Beppe Fenech Adami seemed to attribute the defeat to the oil scandal – which he claimed cost the PN their moral high ground – as well as the politics of divide and rule. In his words, “all human beings are equal and ought to be treated as such” – something his party clearly failed to grasp. Had they gotten off their high horse during the campaign and admitted there might be a problem after all, I reckon it would’ve probably scored them points.

I wonder whether the PN has finally understood what a complete and utter turn-off their divisive Nationalist Face campaign proved to be, to all but the speck-seeing bigots among us. It was a campaign which managed to turn off moderate and level-headed Nationalists, many of whom voted PN by force of habit, but secretly hoped for a PN defeat and breathed a sigh of relief when it was all over. Unsurprisingly, the people who did their utmost to scaremonger and remind us that a Labour Government would send the country back 30 years, were the only ones remotely interested in going back there. We even had Eddie Fenech Adami return to the granaries to deliver one of his signature speeches, in what was a very bad judgment call and a desperate throwback to the 1980s.

Facebook frequently degenerated into an ugly exchange of barbs, boycotts and personal attacks on anyone who had the temerity to suggest that they no longer felt comfortable supporting a government just because once upon a time, it was a very good idea.
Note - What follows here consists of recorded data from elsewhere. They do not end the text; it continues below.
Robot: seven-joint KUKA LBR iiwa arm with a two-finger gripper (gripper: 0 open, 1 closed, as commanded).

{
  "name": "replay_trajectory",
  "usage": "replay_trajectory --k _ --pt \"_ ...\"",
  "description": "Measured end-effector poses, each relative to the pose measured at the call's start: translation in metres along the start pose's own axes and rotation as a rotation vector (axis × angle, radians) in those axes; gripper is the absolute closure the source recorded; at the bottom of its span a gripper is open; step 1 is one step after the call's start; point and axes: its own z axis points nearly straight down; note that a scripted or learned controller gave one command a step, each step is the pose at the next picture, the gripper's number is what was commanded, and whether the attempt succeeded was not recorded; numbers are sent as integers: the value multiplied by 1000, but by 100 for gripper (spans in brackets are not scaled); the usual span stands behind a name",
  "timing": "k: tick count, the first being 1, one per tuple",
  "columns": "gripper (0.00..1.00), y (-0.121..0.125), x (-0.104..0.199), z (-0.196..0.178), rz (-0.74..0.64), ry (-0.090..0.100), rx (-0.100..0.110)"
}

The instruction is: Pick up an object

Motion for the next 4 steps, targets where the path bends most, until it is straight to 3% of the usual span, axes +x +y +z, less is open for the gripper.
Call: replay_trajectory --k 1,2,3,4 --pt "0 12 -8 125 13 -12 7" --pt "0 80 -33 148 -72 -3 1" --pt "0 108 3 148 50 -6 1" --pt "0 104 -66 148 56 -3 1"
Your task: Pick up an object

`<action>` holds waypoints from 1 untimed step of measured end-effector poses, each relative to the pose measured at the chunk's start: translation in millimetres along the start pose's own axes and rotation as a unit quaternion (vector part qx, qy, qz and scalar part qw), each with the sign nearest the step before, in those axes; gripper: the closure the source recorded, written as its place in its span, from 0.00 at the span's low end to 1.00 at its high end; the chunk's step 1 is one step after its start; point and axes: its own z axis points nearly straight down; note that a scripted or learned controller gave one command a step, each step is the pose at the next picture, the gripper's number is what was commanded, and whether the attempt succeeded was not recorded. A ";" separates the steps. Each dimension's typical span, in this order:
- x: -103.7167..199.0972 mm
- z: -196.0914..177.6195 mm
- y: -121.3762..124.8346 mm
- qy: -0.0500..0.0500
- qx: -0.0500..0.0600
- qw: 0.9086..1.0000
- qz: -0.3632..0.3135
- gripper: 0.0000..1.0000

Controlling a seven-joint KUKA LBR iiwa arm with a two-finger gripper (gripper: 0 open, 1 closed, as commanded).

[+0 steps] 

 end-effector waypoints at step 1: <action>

Malta is mostly made up of people who are too unimaginative to revise their political allegiances from time to time and who think that political affiliations, like brown eyes, are something you are born and stuck with. With like-minded thinking, the PN would never have got into power in 1987. And even then, they swung it marginally, by 8,000 votes, when in truth, back then the swing ought to have been much bigger.

This time round, 30,000 more people changed their mind one way or the other. It may have been a huge victory for Labour and a testament to Joseph Muscat’s hardly amateur campaign, which was quite flawless and exactly what the doctor ordered in the particular political climate. While the PN tried to categorise and label, Muscat’s campaign didn’t. It allowed you to be whoever you wanted to be, because nowadays people don’t want to be put into boxes, talked down to, made to feel inferior or patronised.

What this election certainly proved is that no government can overstay its welcome and that the old Malta of red versus blue, us versus them, is out, hopefully never to return. And that clutching to one’s glorious past while fumbling in the here and now is clearly not good enough.